_Exercise prompt:_
Each of the records must appear again, exactly as it was written.

_Input:_

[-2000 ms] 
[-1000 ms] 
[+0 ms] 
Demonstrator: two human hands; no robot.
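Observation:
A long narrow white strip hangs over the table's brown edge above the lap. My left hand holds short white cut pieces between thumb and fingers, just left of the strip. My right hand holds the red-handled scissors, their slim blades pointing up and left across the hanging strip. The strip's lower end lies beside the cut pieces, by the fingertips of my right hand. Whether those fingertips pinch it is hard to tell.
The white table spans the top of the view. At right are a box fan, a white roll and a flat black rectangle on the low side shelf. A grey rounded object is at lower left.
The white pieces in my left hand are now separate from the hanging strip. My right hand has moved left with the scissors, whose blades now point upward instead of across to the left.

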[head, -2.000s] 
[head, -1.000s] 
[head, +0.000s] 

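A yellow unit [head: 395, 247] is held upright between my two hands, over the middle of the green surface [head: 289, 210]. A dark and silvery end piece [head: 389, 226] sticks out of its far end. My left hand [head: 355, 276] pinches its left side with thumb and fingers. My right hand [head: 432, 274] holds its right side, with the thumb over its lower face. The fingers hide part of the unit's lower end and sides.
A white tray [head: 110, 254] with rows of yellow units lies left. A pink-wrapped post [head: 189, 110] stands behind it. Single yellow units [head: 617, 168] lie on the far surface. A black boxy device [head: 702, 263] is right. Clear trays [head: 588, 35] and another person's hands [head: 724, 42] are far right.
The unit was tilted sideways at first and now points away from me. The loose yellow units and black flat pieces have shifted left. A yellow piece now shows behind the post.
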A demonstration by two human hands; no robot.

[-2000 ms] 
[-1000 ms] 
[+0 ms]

_Output of the task:_
[-2000 ms] 
[-1000 ms] 
[+0 ms] 
Demonstrator: two human hands; no robot.
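Observation:
A long narrow white strip hangs over the table's brown edge above the lap. My left hand holds short white cut pieces between thumb and fingers, just left of the strip. My right hand holds the red-handled scissors, their slim blades pointing up and left across the hanging strip. The strip's lower end lies beside the cut pieces, by the fingertips of my right hand. Whether those fingertips pinch it is hard to tell.
The white table spans the top of the view. At right are a box fan, a white roll and a flat black rectangle on the low side shelf. A grey rounded object is at lower left.
The white pieces in my left hand are now separate from the hanging strip. My right hand has moved left with the scissors, whose blades now point upward instead of across to the left.
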
[head, -2.000s] 
[head, -1.000s] 
[head, +0.000s] 

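A yellow unit [head: 395, 247] is held upright between my two hands, over the middle of the green surface [head: 289, 210]. A dark and silvery end piece [head: 389, 226] sticks out of its far end. My left hand [head: 355, 276] pinches its left side with thumb and fingers. My right hand [head: 432, 274] holds its right side, with the thumb over its lower face. The fingers hide part of the unit's lower end and sides.
A white tray [head: 110, 254] with rows of yellow units lies left. A pink-wrapped post [head: 189, 110] stands behind it. Single yellow units [head: 617, 168] lie on the far surface. A black boxy device [head: 702, 263] is right. Clear trays [head: 588, 35] and another person's hands [head: 724, 42] are far right.
The unit was tilted sideways at first and now points away from me. The loose yellow units and black flat pieces have shifted left. A yellow piece now shows behind the post.
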A demonstration by two human hands; no robot.

[-2000 ms] 
[-1000 ms] 
[+0 ms]

Nothing remains to be done for this exercise.